Halfway through our meeting, James stopped in mid-sentence and pointed behind me through the doorway to a tree in the yard.
“There’s a hawk in the tree right there. We got eagles down here too.”
Ellsworth Kelly came to mind again, his own choice of reds long inspired by the plumage of the red-tailed hawks and cardinals he observes from his Spencertown studio window.
“The architectural elements in my work aren’t meant to specifically mirror a city. These structures might represent buildings but they are boxes and portals to other worlds, things go in, things come out, there’s not always a connection to how they operate. Sometimes the buildings represent people or any number of things, not just a tall box. They could be trees, anything. Nothing is intended to be literal, including the figures.”
He doesn’t title the works any more, preferring leave any meaning as “ambiguous” as possible.

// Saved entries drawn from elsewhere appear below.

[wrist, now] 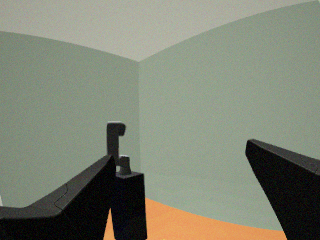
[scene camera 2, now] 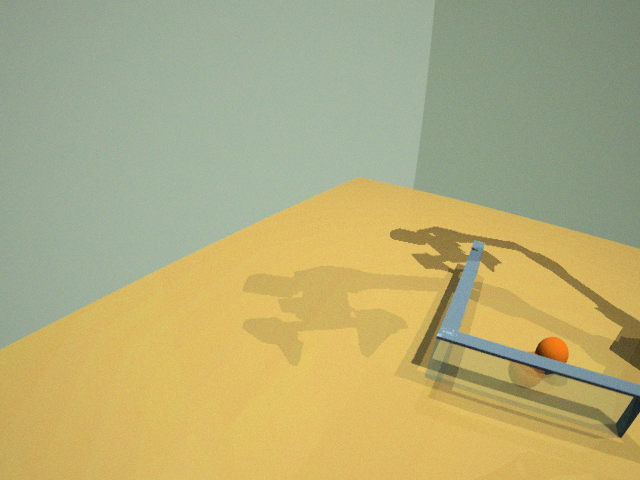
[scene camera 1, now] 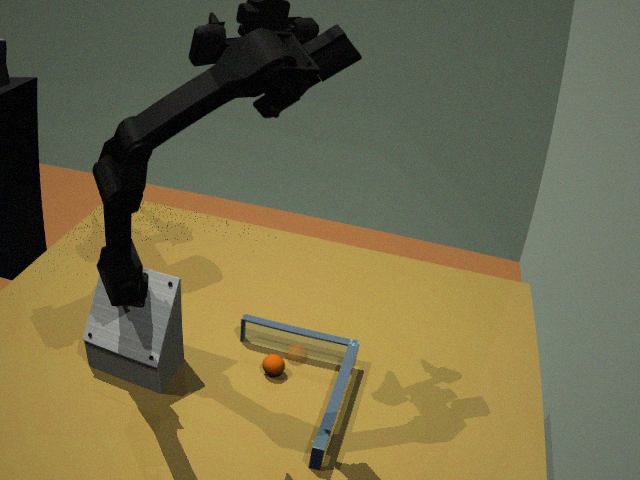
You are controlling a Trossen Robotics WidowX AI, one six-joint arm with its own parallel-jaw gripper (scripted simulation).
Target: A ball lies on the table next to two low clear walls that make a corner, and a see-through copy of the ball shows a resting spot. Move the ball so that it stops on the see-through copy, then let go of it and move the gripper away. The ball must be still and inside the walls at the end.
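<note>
Wrist view: my gripper (wrist: pixel 183 155), open, holding nothing. A clear wall (scene camera 1: pixel 318 350) visible too.
</note>
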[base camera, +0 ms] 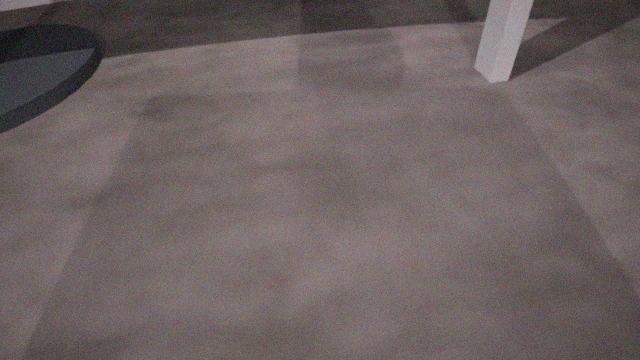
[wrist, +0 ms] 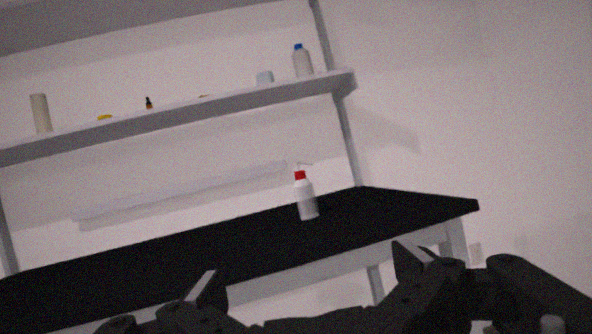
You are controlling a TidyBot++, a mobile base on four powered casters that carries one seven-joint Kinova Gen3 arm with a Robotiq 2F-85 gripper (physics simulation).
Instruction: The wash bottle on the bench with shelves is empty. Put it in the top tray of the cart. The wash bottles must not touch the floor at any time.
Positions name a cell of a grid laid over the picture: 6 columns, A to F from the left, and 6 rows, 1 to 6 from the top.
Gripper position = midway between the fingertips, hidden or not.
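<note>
You've got the gripper (wrist: D5) to picture first, and there's a wash bottle (wrist: D4) as well, though in the base camera view that bottle is out of frame. There's also a bench with shelves (wrist: C5).
</note>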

“To have no titles or clues as to what the work is allows viewers to engage with it on a personal level, create their own stories and internalise it to themselves, which I think is important in making good art. Good art is what it is internally because it speaks to people on all levels.”
Is that a reason that Space Monkey doesn’t feature in the most recent work then, because of the tendency for people to read the work in narrative terms and Dalek wanting to be free from that for a while?

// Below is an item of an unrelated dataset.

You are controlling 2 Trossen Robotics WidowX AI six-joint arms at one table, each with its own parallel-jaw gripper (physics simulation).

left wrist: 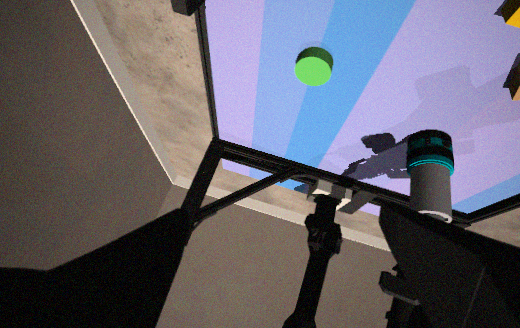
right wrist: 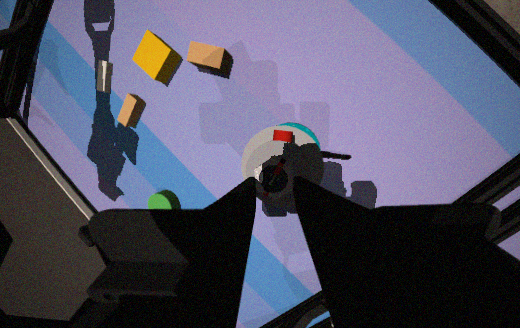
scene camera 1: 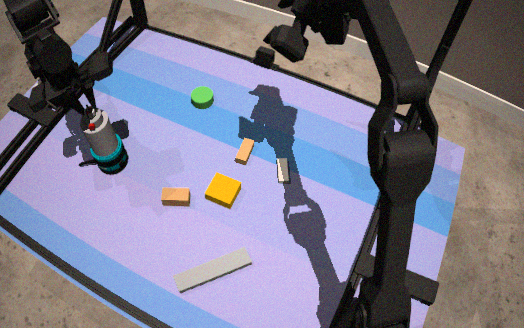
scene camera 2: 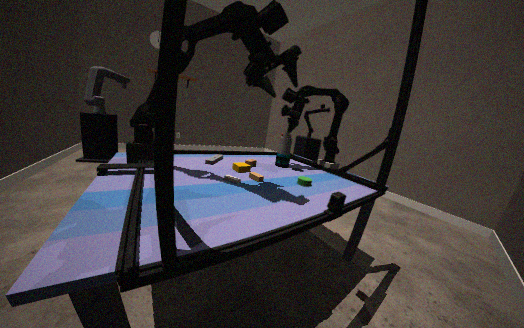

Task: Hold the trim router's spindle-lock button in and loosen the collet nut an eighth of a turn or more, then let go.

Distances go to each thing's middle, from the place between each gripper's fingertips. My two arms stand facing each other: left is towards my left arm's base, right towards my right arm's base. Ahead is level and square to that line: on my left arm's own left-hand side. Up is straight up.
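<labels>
From my left hand, the green disc (left wrist: 314, 66) is 31 cm below, 4 cm ahead and 18 cm to the right. The yellow block (scene camera 1: 223, 190) is also 31 cm below my left hand, 5 cm to the left of it and 21 cm ahead, and then there's the grey bar (scene camera 1: 236, 260), 31 cm below that hand, 15 cm to the left and 36 cm ahead.
As for my right hand, I see the green disc 18 cm below it, 5 cm to the left of it and 28 cm behind it. The grey bar is 18 cm below my right hand too, but 4 cm ahead and 37 cm to the left, while the yellow block is 17 cm below that hand, 11 cm behind and 27 cm to the left.
</labels>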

“Partly what was interesting about doing the Space Monkey paintings was toying with that idea of having a character but not having a narrative, realising that people will create one. It’s human nature, people wanting to define things, like in a Rorschach test. If you can’t define something, people hate it, so why is that? But at the same time I hate it when people tell me what things are about. Art’s not an intellectual thing I don’t think, it’s very visceral. The minute you know what something’s about, there’s no engagement, no personal exploration. That’s what I used to love about going to the Smithsonian in Washington to see art, the exploration. I’ve never had any desire to know what any artist ever meant with what they were doing because the minute I know it totally kills what I see, the way I interpret and internalise it.”
Maybe it’s as Ellsworth Kelly said: “Aesthetics is for artists as ornithology is for the birds”.